Supplied records START

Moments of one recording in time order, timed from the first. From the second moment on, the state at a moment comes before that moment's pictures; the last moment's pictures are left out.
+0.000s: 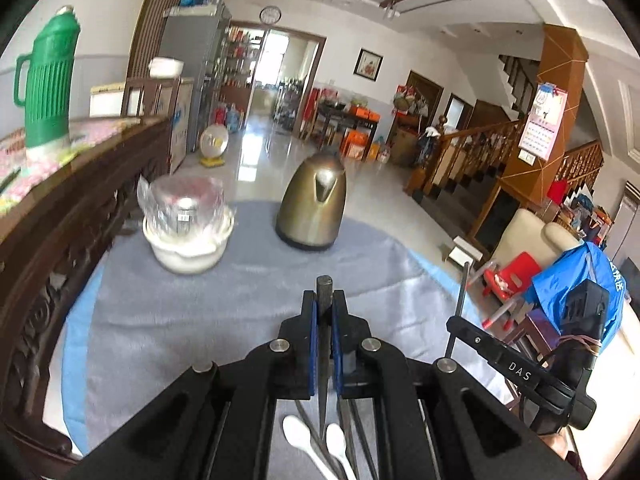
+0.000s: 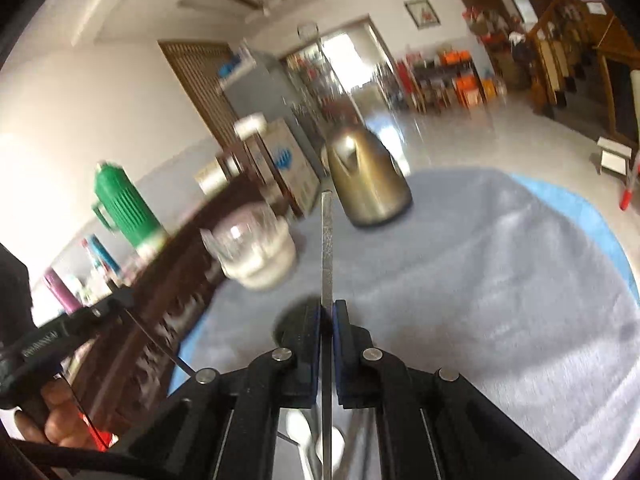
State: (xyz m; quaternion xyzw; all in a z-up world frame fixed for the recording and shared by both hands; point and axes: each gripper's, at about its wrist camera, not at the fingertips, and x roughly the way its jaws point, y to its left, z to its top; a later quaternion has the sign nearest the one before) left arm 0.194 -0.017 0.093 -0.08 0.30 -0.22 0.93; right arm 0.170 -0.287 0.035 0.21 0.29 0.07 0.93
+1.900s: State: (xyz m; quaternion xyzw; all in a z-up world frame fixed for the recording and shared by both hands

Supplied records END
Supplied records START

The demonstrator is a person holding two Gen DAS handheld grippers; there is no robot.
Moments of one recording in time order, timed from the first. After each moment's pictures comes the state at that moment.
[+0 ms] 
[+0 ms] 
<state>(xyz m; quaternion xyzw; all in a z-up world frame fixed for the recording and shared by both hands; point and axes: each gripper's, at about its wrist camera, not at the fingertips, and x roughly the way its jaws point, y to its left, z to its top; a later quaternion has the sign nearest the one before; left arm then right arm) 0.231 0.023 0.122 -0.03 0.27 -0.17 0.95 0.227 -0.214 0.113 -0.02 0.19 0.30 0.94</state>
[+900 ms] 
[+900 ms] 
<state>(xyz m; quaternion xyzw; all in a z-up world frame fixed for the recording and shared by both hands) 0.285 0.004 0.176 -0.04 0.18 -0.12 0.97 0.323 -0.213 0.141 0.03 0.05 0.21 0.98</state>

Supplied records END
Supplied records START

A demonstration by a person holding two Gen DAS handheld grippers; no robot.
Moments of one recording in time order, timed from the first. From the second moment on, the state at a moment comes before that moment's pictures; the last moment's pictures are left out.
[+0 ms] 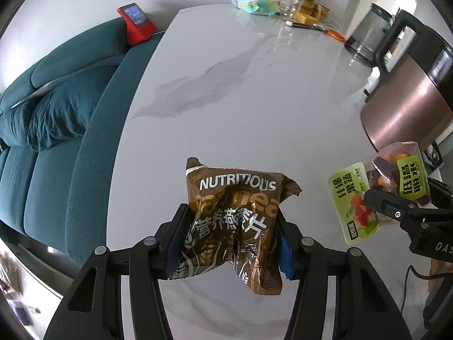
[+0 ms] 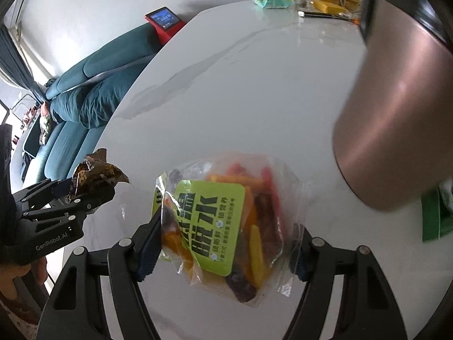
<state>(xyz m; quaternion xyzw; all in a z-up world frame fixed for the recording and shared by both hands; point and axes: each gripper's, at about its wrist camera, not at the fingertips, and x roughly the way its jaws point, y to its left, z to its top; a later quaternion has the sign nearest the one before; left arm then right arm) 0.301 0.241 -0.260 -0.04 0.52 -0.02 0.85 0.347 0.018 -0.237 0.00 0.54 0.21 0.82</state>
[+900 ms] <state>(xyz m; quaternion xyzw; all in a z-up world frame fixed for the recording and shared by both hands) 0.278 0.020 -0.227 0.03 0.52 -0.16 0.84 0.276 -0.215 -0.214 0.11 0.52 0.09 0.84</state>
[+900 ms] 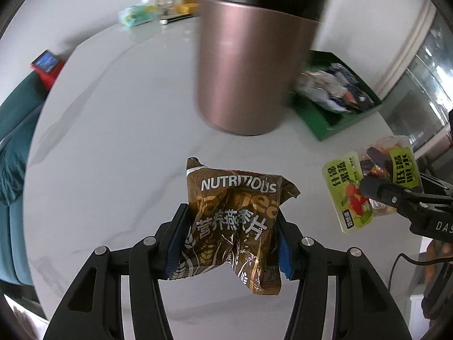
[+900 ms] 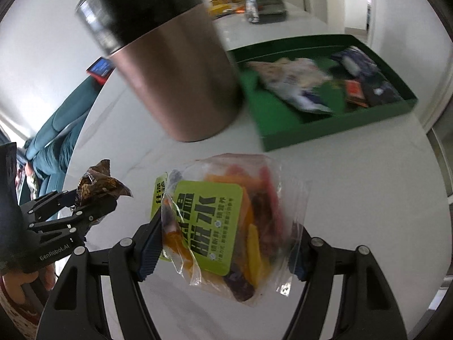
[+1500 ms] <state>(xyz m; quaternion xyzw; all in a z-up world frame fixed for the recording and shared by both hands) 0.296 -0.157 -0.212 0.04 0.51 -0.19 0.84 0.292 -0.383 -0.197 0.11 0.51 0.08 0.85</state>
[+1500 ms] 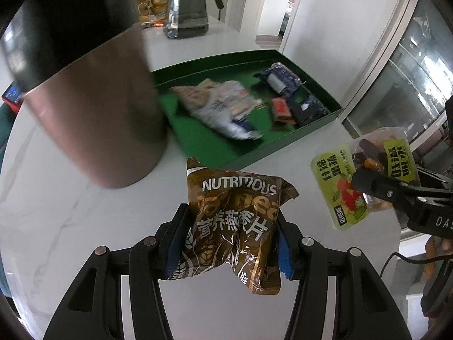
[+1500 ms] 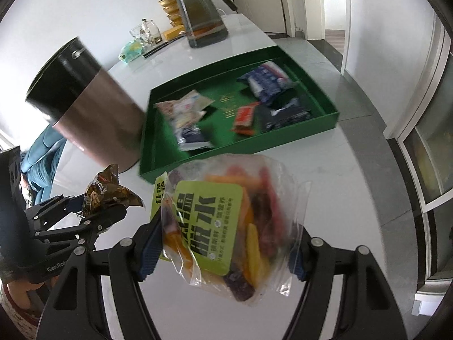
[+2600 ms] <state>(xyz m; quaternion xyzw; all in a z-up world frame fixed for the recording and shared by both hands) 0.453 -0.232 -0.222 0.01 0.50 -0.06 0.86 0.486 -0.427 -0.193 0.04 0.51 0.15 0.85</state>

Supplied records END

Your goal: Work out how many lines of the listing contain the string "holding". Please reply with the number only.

Answer to this problem: 2